EXERCISE INPUT section start

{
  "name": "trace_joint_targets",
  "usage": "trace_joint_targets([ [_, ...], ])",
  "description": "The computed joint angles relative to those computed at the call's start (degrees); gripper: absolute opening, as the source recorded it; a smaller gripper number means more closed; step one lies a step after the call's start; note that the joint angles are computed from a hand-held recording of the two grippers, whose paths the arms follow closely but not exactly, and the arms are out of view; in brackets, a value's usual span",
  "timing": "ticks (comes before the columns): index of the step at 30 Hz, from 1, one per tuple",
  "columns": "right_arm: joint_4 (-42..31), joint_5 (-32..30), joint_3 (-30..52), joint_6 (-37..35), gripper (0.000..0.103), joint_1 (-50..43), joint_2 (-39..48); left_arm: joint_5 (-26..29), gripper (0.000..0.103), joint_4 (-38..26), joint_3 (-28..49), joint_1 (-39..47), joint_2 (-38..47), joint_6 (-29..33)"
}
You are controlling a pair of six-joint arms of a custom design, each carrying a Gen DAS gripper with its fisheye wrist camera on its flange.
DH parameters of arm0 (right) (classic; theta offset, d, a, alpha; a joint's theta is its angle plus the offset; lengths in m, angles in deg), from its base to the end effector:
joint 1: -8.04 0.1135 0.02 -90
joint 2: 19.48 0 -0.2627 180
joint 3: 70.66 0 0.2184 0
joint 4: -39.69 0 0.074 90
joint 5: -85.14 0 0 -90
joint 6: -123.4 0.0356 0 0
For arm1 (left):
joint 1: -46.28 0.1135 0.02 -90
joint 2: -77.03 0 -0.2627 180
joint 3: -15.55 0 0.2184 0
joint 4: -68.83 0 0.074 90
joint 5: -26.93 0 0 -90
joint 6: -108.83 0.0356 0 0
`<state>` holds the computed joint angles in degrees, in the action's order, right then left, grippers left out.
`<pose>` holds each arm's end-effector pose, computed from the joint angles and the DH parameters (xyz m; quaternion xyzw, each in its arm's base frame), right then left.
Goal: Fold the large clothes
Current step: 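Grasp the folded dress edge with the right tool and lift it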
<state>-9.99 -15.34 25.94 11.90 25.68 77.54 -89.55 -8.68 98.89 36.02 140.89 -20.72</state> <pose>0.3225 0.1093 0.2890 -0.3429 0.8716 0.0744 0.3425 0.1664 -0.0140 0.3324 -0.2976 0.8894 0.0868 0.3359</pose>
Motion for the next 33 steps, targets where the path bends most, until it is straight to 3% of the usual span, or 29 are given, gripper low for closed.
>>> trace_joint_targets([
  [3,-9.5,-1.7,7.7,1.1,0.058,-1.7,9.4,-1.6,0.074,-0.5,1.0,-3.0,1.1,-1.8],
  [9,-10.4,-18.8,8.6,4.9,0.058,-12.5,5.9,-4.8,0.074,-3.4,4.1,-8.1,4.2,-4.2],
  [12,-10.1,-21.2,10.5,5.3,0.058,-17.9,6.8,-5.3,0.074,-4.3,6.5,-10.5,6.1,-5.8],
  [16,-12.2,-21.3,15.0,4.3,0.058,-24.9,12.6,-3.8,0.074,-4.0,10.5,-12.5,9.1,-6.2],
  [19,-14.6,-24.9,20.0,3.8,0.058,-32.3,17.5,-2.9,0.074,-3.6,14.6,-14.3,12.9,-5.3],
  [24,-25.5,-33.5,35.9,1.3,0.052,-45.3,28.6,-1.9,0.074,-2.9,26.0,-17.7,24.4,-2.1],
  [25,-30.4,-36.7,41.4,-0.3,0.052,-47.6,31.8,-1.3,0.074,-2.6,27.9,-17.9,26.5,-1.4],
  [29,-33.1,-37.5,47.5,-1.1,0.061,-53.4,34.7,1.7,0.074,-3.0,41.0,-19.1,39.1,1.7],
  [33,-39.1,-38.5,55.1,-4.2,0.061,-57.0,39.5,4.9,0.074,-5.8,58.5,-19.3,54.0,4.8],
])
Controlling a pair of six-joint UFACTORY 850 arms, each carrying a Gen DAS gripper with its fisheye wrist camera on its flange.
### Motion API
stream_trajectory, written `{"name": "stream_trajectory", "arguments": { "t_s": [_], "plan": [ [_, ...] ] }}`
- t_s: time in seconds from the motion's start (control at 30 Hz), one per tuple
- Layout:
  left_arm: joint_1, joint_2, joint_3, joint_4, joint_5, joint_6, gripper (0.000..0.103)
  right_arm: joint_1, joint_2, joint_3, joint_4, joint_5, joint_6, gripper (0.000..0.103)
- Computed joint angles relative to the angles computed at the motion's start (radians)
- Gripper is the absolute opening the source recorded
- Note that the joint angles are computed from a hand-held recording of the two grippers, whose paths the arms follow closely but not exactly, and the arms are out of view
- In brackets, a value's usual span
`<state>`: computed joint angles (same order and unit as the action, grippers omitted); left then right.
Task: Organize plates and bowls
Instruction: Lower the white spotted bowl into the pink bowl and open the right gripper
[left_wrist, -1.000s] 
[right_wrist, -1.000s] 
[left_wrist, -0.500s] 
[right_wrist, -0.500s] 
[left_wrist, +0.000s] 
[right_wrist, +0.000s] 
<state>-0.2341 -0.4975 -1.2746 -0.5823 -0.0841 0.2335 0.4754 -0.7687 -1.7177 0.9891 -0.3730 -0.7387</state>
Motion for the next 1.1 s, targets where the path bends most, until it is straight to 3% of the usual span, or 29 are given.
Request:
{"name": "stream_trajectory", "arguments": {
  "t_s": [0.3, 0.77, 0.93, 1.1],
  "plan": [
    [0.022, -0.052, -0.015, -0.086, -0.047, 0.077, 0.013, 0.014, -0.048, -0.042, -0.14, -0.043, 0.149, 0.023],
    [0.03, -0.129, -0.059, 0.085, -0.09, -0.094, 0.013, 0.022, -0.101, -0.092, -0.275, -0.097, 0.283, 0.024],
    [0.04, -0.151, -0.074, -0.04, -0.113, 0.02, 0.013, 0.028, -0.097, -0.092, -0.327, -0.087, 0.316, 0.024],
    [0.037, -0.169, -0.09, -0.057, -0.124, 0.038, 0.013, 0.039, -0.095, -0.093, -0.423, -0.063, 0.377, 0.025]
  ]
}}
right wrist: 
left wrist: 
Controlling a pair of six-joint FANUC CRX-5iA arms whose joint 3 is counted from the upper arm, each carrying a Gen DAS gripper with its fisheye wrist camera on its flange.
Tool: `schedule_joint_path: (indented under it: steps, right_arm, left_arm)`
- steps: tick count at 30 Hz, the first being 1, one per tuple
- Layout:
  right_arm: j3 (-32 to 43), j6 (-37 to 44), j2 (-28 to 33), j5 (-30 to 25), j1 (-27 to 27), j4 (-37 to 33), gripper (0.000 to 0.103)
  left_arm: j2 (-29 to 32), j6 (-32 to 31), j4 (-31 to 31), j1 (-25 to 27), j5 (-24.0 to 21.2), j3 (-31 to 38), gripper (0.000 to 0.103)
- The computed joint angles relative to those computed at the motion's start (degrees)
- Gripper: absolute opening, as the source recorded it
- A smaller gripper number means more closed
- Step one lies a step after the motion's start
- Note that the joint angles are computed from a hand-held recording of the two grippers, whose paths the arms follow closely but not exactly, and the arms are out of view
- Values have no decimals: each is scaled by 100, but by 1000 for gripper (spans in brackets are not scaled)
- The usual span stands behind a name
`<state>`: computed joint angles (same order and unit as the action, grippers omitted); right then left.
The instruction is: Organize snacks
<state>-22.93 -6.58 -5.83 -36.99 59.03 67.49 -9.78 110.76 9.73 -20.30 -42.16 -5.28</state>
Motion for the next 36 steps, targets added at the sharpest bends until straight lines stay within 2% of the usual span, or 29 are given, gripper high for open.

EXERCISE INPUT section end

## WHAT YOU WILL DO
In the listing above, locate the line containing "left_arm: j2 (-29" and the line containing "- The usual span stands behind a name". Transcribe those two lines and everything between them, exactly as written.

## SOLUTION
  left_arm: j2 (-29 to 32), j6 (-32 to 31), j4 (-31 to 31), j1 (-25 to 27), j5 (-24.0 to 21.2), j3 (-31 to 38), gripper (0.000 to 0.103)
- The computed joint angles relative to those computed at the motion's start (degrees)
- Gripper: absolute opening, as the source recorded it
- A smaller gripper number means more closed
- Step one lies a step after the motion's start
- Note that the joint angles are computed from a hand-held recording of the two grippers, whose paths the arms follow closely but not exactly, and the arms are out of view
- Values have no decimals: each is scaled by 100, but by 1000 for gripper (spans in brackets are not scaled)
- The usual span stands behind a name

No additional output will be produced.